→ **Problem to solve**:
Within the data that follows, tally every line containing "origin". Provide only the tally.

→ **Dataset items**:
################

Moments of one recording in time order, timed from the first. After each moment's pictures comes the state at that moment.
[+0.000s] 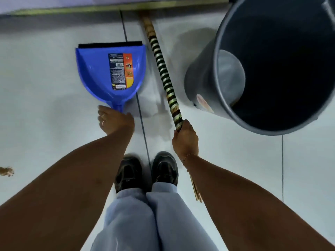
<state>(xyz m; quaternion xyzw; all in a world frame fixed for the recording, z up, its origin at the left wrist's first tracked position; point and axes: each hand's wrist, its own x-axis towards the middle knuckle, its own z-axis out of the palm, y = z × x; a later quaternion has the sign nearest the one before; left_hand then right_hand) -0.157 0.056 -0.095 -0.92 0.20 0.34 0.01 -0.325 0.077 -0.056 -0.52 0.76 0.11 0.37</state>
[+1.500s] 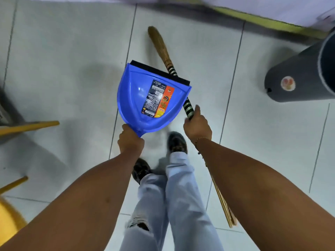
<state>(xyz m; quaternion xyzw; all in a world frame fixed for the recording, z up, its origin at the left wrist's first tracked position) 0.086 0.499 0.154 -0.91 0.11 0.40 -0.07 -0.052 0.379 0.150 -0.63 0.66 0.15 0.39</state>
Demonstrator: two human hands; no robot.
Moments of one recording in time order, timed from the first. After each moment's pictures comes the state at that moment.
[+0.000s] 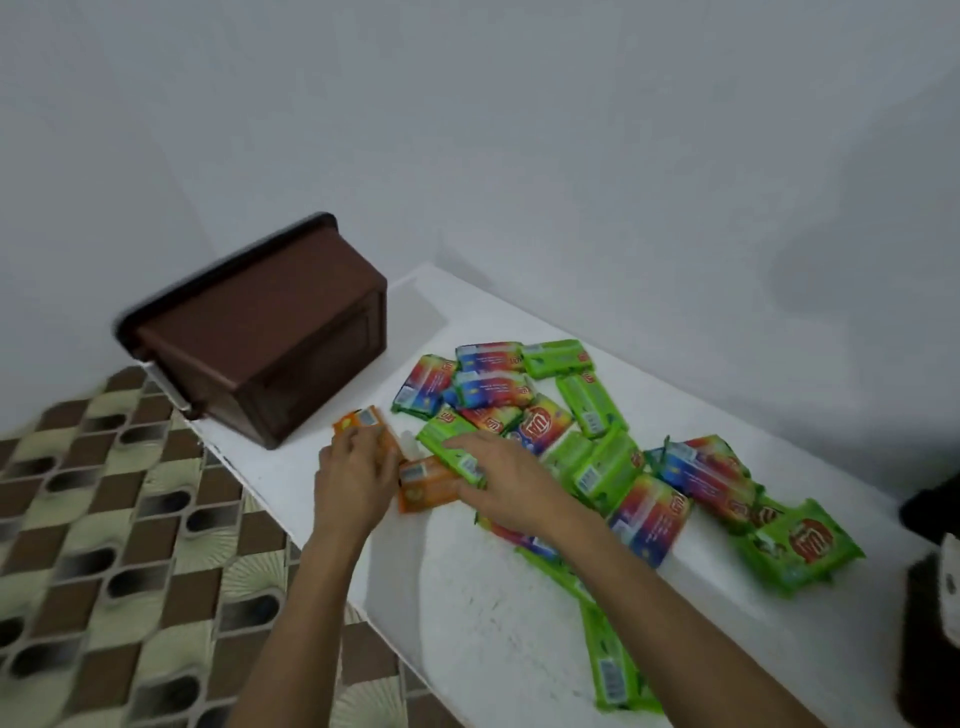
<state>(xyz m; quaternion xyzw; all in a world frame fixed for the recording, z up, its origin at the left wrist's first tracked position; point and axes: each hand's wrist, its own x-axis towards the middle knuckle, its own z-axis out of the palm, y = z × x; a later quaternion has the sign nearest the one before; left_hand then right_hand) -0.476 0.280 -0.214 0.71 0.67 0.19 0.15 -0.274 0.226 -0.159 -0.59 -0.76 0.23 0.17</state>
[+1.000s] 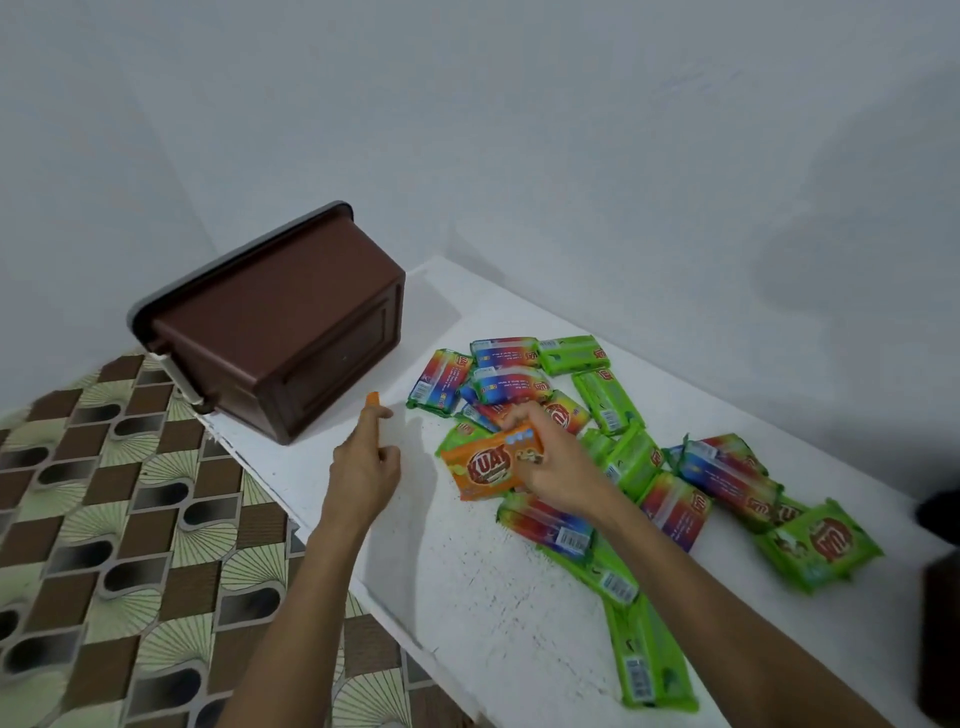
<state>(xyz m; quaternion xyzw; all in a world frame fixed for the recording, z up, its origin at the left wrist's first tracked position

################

→ **Finished exercise**:
4